RT-1: Robotics Transformer for Real-World Control at Scale

Read Paper

Draw and describe the RT-1 architecture.

Instruction: natural language text that is embedded via Universal Sentence Encoder (USE).
6 history images (300×300) passed through EfficientNet-B3, conditioned on the instruction embedding via FiLM layers (identity-initialized). Output: 81 vision-language tokens per image.
TokenLearner compresses 81 -> 8 tokens per image (soft-selecting the informative ones).
8 tokens $\times$ 6 images = 48 tokens (+ position encodings) are fed into a decoder-only Transformer (8 self-attention layers, 19M params).
The Transformer outputs discretized action tokens.

What are the input and output of RT-1?

Input: a history of 6 RGB images (300×300) and a natural language instruction.

Output: an 11-dimensional action, consisting of:

7 arm dimensions: $(x, y, z, \text{roll}, \text{pitch}, \text{yaw}, \text{gripper opening})$
3 base dimensions: $(x, y, \text{yaw})$
1 mode dimension: switch between {control arm, control base, terminate episode}

Each action dimension is discretized into 256 bins.

Which loss is used to train RT-1?

RT-1 is trained with a standard categorical cross-entropy loss with causal masking.

How does RT-1 tokenize actions, and which loss is used to train it?

Each of the 11 action dimensions is uniformly discretized into 256 bins, turning action prediction into classification over tokens.

RT-1 is trained with behavioral cloning using a standard categorical cross-entropy objective and causal masking (following prior Transformer-based controllers like Gato).

What role does FiLM play in the RT-1 image tokenizer, and why is it identity-initialized?

FiLM layers are inserted into the pretrained EfficientNet-B3 to condition the image encoder on the language instruction (from USE), so that task-relevant image features are extracted early in the network.

Normally, inserting FiLM layers into a pretrained network would disrupt the intermediate activations and destroy the benefit of the pretrained weights. To prevent this, the dense layers producing the FiLM affine transform ( $f_C$ and $h_C$ ) are initialized to zero, so the FiLM layers initially act as the identity and the pretrained EfficientNet's function is preserved at the start of training.

What is the role of TokenLearner in RT-1?

TokenLearner is an element-wise attention module that learns to map a large number of tokens to a much smaller number of tokens by soft-selecting the most informative combinations.
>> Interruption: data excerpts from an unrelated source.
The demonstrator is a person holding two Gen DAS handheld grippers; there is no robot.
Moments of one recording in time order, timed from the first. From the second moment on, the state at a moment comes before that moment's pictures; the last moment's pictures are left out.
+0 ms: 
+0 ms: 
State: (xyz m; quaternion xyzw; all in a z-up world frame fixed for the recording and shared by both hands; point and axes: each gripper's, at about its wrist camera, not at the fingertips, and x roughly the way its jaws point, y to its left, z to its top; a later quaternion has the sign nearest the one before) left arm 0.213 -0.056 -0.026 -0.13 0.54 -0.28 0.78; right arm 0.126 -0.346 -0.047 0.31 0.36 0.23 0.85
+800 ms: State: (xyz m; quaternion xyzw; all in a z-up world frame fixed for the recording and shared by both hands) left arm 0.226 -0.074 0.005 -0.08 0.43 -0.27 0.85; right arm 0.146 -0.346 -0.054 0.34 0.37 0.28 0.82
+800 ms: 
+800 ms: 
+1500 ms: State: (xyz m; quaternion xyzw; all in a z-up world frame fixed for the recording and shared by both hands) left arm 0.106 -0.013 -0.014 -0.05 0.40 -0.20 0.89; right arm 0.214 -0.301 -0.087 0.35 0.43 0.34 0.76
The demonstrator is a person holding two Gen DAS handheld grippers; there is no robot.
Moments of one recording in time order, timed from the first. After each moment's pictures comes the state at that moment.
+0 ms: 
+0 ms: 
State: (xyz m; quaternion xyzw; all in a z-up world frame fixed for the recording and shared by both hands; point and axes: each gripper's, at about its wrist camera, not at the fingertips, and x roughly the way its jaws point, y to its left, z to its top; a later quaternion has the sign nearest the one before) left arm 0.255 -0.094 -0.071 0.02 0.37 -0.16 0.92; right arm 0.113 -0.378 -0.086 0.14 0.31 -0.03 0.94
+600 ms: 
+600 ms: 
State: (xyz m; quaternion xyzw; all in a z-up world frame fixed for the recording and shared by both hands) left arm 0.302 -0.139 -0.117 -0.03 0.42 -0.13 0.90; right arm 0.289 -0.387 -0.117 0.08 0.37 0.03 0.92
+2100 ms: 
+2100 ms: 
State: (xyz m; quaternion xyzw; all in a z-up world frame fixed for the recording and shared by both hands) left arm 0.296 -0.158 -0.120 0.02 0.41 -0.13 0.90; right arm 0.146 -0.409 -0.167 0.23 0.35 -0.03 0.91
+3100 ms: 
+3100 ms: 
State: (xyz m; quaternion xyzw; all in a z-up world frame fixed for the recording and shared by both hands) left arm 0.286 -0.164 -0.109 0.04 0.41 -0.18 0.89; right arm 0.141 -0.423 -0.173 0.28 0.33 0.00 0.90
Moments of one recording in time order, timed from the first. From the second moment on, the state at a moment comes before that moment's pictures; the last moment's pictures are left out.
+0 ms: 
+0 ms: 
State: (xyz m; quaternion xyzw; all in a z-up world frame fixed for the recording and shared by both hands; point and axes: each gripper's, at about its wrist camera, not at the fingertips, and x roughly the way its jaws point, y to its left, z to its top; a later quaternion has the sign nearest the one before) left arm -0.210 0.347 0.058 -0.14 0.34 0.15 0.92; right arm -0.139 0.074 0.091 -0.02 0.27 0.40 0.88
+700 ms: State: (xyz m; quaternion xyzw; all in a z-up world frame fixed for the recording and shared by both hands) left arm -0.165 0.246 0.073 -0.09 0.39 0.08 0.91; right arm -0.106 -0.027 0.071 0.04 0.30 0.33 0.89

In RT-1, it reduces the 81 vision-language tokens output by FiLM-EfficientNet (per image) down to just 8 tokens per image, which are then fed into the Transformer backbone. This is a key component for meeting the real-time inference budget.

Using TokenLearner gives a ~2.4× inference speedup. (An additional 1.7× speedup comes from caching and reusing tokens across overlapping image-history windows.)

How many parameters does RT-1 have, and how are they distributed?

~35M parameters in total:

~16M: FiLM EfficientNet-B3 image + instruction tokenizer (26 MBConv + FiLM layers, outputs 81 vision-language tokens).
~19M: decoder-only Transformer backbone (8 self-attention layers) that produces the action tokens.

How does RT-1 differ architecturally from Gato as a robot policy?

Gato is also based on a transformer architecture, but varies in tmulple aspects:

Language fusion: RT-1 uses early language fusion via FiLM-conditioned EfficientNet, so image tokens are already task-aware. Gato computes image patch tokens without any notion of language.
Image tokens: RT-1 uses a global, FiLM-conditioned CNN feature map; Gato embeds each image patch separately.
Language embedding: RT-1 uses a pretrained USE embedding. Gato does not use a pretrained text embedding.
Inference-time design: RT-1 adds TokenLearner and removes auto-regressive action generation to hit real-time control rates; Gato does not.